* EXERCISE AIM
Looking at the entries below, how many lines include the word "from"? Answer with the number alone.

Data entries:

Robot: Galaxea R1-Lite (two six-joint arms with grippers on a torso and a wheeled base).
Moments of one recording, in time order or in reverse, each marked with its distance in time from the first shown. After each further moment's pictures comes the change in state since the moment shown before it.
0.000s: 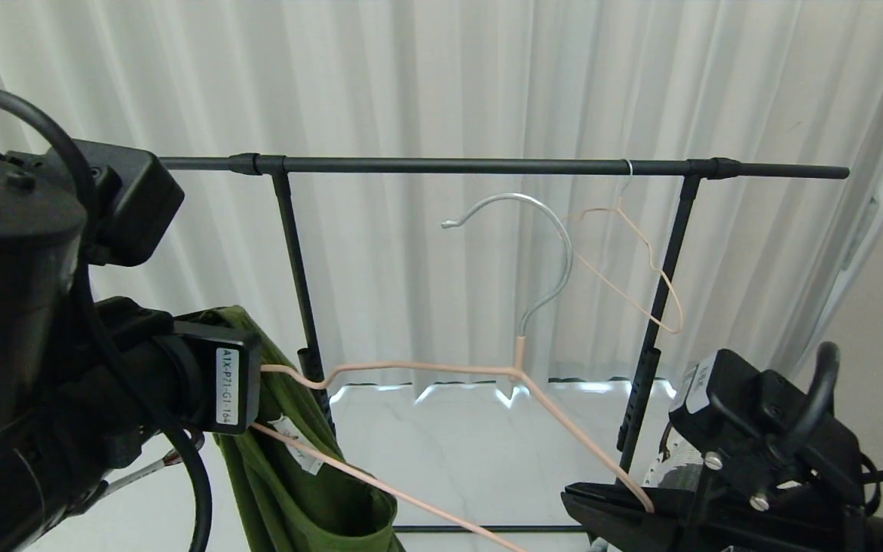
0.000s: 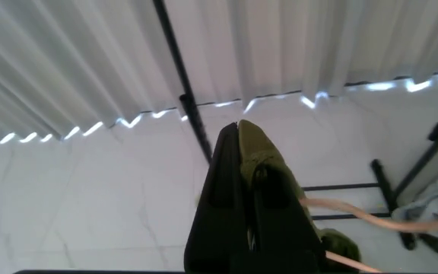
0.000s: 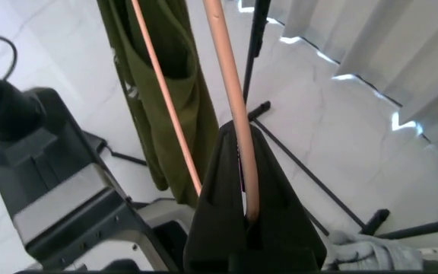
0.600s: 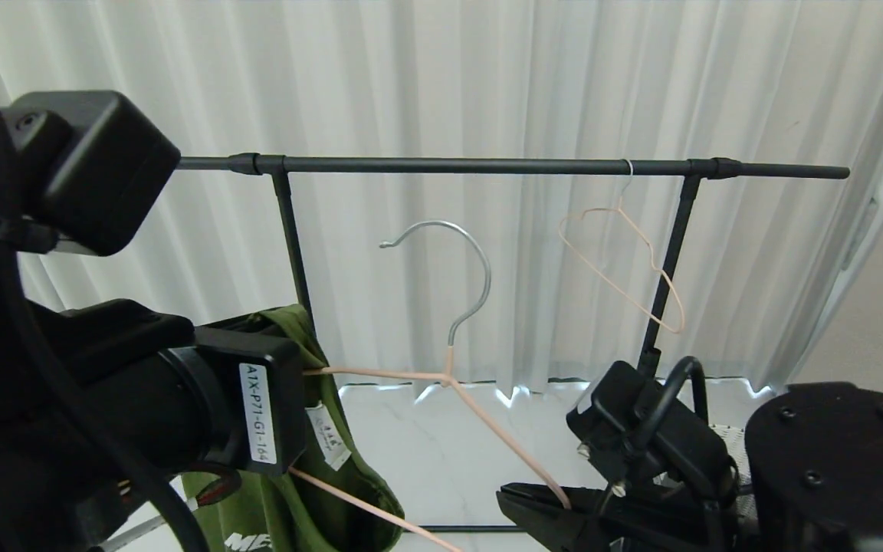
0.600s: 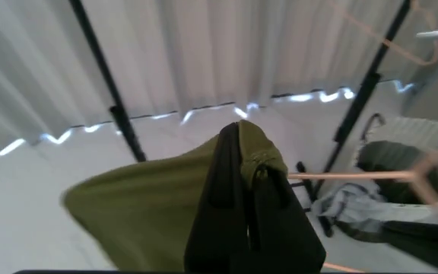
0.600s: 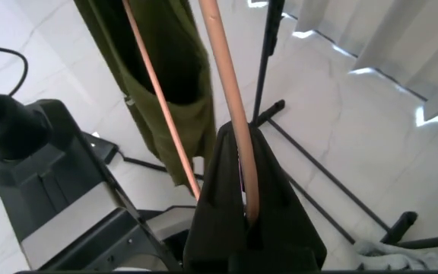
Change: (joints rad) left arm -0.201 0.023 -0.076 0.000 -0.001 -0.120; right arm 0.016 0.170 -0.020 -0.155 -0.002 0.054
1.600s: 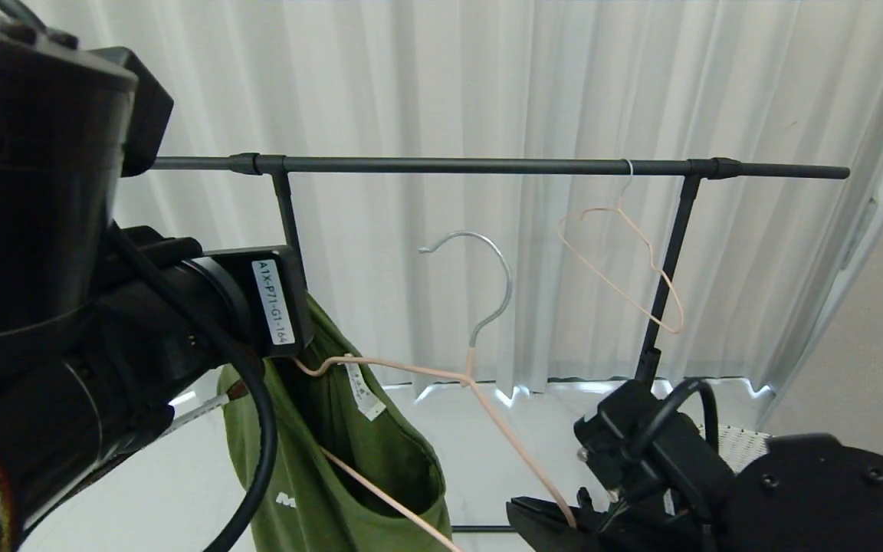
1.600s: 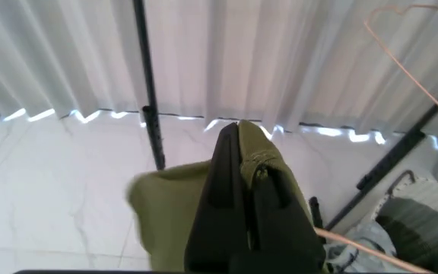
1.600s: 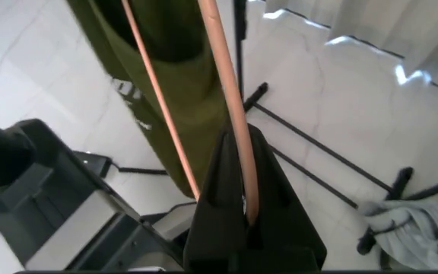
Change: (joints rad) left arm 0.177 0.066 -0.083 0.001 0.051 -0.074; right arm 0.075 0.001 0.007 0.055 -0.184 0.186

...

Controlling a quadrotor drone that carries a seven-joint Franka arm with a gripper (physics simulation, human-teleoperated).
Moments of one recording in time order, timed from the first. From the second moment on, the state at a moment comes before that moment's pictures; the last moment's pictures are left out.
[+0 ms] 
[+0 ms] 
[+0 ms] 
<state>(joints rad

* TASK OUTPUT
2